Brexit anniversary: Scottish zoos and aquariums tell Rishi Sunak conservation breeding programmes of endangered animals in jeopardy due to Brexit
More than 75 organisations, including the Royal Zoological Society of Scotland, have called for the UK Government to negotiate an agreement with the European Commission to allow for the transfer of zoo and aquarium animals between Britain and the EU.
The open letter, issued to Prime Minister Rishi Sunak, has been signed by zoos, aquariums, safari parks and animal sanctuaries, including the Royal Zoological Society of Scotland (RZSS), which operates Edinburgh Zoo, and the Highland Wildlife Park, as well as other Scottish animal sites such as the Scottish Deer Centre and St Andrews Aquarium.
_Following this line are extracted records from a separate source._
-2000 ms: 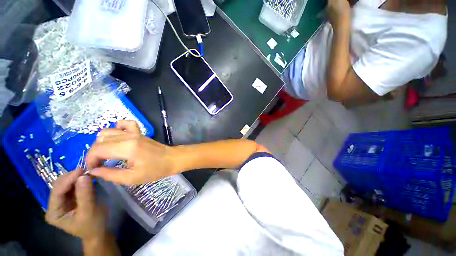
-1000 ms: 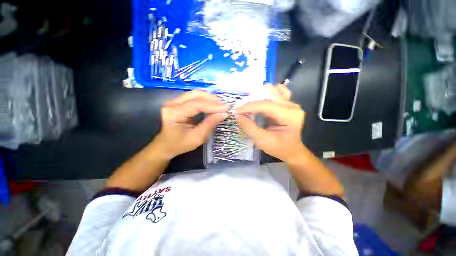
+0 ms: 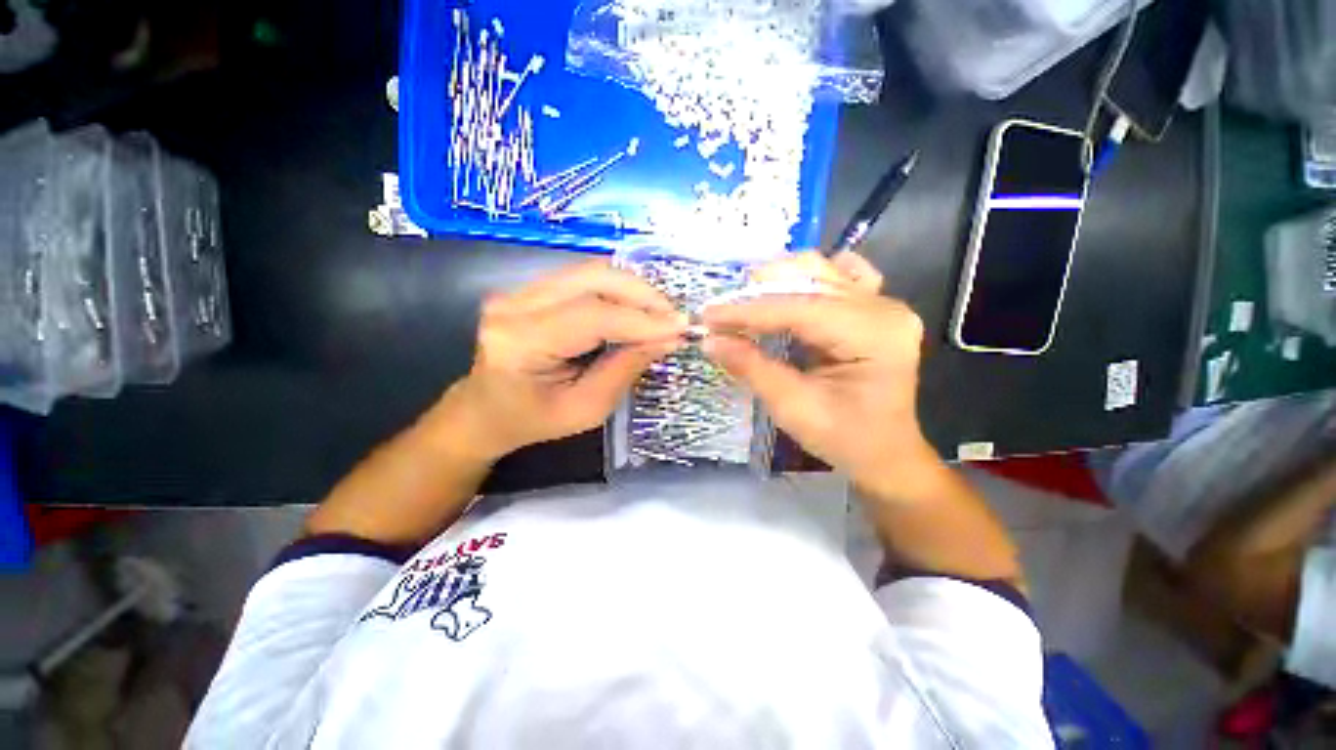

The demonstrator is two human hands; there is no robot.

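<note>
My left hand (image 3: 564, 352) and my right hand (image 3: 828, 352) meet fingertip to fingertip above the clear plastic box (image 3: 623, 440). Both pinch a tiny part between thumb and forefinger; the fingers cover most of it, and only a small pale bit shows. The box is packed with thin silvery assembled rods (image 3: 686, 418). Behind it lies the blue tray (image 3: 586, 161), with loose metal rods (image 3: 481, 125) at its left and a heap of white sleeves (image 3: 755, 139) at its right. A clear plastic bag (image 3: 850, 59) lies over the tray's back right.
A black pen (image 3: 879, 202) lies right of the tray, then a smartphone (image 3: 1021, 238). Stacked clear boxes (image 3: 110, 264) stand at the left. A large clear box (image 3: 1011, 37) and a cable (image 3: 1116, 88) are at the back right. Another person's arm (image 3: 1245, 572) shows at the right.
Since two seconds ago the view has swung from the right bench to straight down over the box. In the last second the hands have stayed together over the box, with only a small shift.
</note>
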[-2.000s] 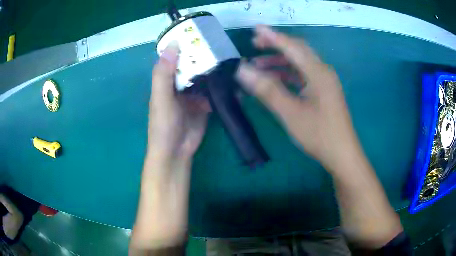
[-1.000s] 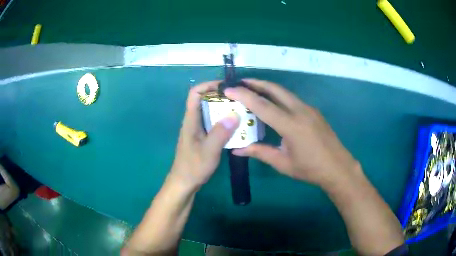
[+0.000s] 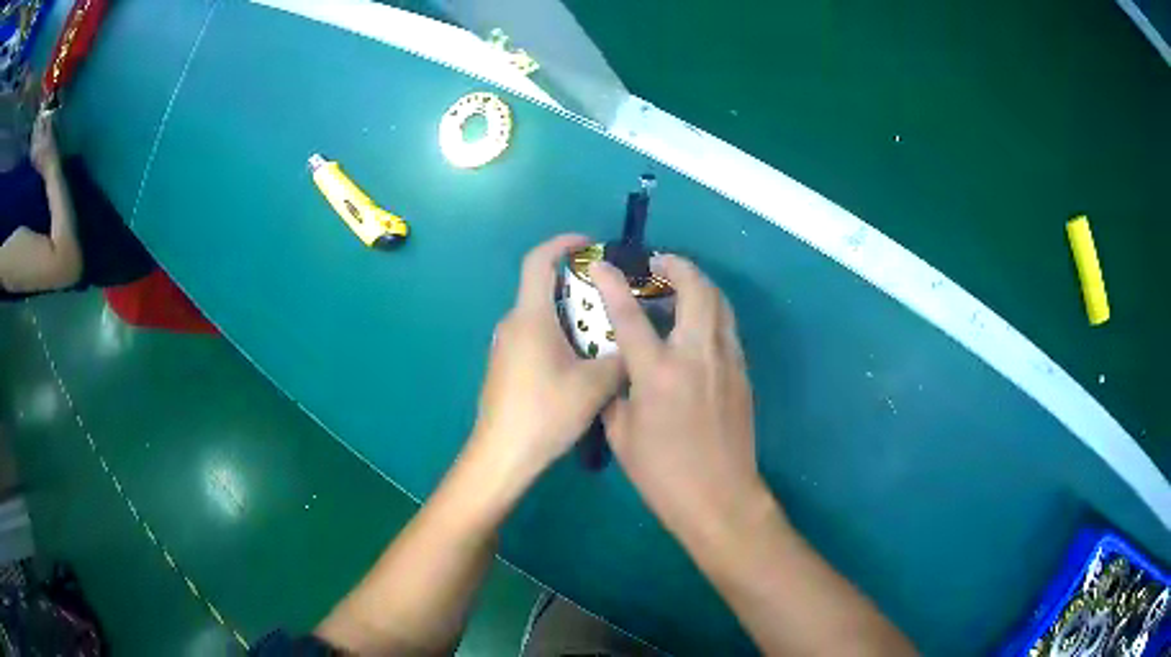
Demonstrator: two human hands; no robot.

The letter said since leaving the EU, zoo animal transfers have plummeted by 85 per cent, from 1,400 transfers per year to just over 200.
Experts warned this threatened conservation breeding programmes, which rely on carefully planned transfers of animals between zoos and aquariums, to maintain healthy populations of species across Europe.
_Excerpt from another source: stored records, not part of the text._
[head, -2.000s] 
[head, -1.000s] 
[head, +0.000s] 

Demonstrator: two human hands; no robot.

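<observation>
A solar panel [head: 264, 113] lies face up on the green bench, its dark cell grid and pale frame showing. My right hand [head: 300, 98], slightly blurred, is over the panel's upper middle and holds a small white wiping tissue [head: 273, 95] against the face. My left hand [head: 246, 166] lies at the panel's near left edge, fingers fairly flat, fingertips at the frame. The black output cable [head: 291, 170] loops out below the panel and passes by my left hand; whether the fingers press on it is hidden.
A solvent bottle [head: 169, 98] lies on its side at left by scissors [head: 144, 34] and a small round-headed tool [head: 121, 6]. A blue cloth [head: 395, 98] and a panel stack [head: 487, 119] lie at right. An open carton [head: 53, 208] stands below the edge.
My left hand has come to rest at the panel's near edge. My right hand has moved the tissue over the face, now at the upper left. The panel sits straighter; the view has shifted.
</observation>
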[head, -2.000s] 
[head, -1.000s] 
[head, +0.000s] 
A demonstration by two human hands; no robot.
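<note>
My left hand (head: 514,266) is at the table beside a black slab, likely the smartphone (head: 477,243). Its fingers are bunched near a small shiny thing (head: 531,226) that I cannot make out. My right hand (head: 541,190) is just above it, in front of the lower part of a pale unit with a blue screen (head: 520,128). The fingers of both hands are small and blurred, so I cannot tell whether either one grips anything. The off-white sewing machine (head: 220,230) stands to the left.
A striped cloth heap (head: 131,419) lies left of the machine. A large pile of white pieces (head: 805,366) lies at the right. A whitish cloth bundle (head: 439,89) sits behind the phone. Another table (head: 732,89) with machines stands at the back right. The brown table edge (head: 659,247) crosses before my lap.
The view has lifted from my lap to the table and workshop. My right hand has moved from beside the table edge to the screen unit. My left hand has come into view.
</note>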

In the letter to Mr Sunak, the group said the “mountain of red tape is effectively an un-scalable barrier” to British participation in essential transfer programmes. They said the participation of UK zoos and aquariums in the system is “essential to the fight against biodiversity loss and halting the extinction crisis”.
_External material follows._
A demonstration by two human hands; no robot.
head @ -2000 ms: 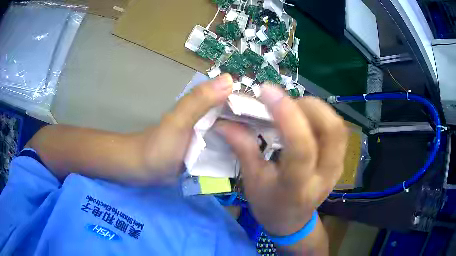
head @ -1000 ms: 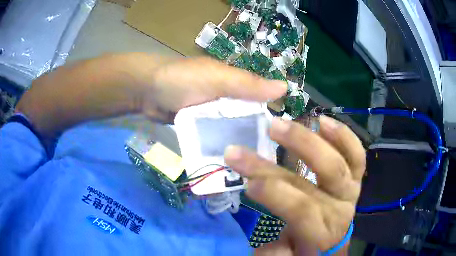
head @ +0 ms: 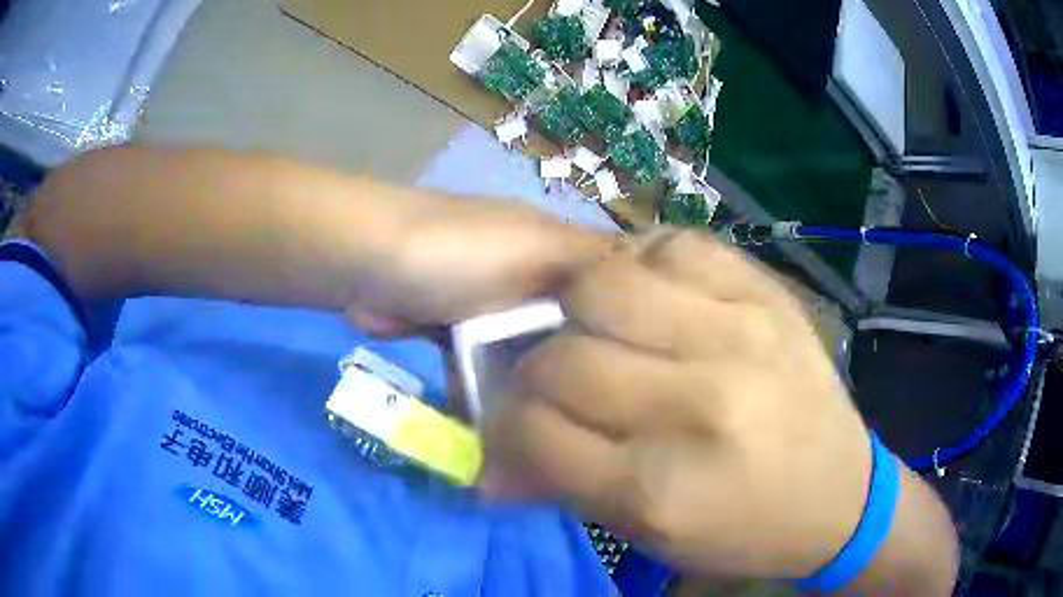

David Field, chief executive officer of RZSS, said endangered Asiatic lions due to move from Edinburgh Zoo to a zoo in Denmark were held up by red tape for over a year.
He said: “Breeding programmes in good, conservation-focused zoos help to ensure the long-term survival of many species, so it is vital that a solution is found which enables animals to move between the UK and Europe.”
Mr Field added: “Collaboration is more important than ever as we face a worldwide extinction crisis. The current situation may also raise short-term welfare challenges when zoos have to find or create habitats for animals which would previously have joined a breeding programme in another country.”
Other animals in British zoos affected by the issue included the move of a female golden lion tamarin to London Zoo, which was delayed by almost 17 months. The transfer of an endangered pileated gibbon at Colchester Zoo was also delayed by 17 months.
BIAZA, the British and Irish Association of Zoos and Aquariums, has been working with officials to resolve the issues so that its members can continue contributing fully to international breeding programmes. However, without an agreement between Britain and the EU that removes unnecessary red tape, it warned the number of animal transfers would never reach the levels seen before the UK’s exit from the EU.
Dr Jo Judge, chief executive of BIAZA, said: “Government has not replaced the framework that lets zoo animals move easily between Britain and the EU. The red tape swamp has made it extremely difficult for zoos and aquariums to fully partake in the international conservation programmes that are so important to many species.”
The campaign calls for the negotiation of an EU-UK Sanitary and Phytosanitary agreement, which would enable more zoo and aquarium species to be moved as part of vital conservation breeding programmes.
A Defra spokesperson said the letter had been received by Number 10.
He said: “We are clear that the movement of zoo animals between the UK and EU should continue, and are engaging with them to agree a pragmatic resolution.”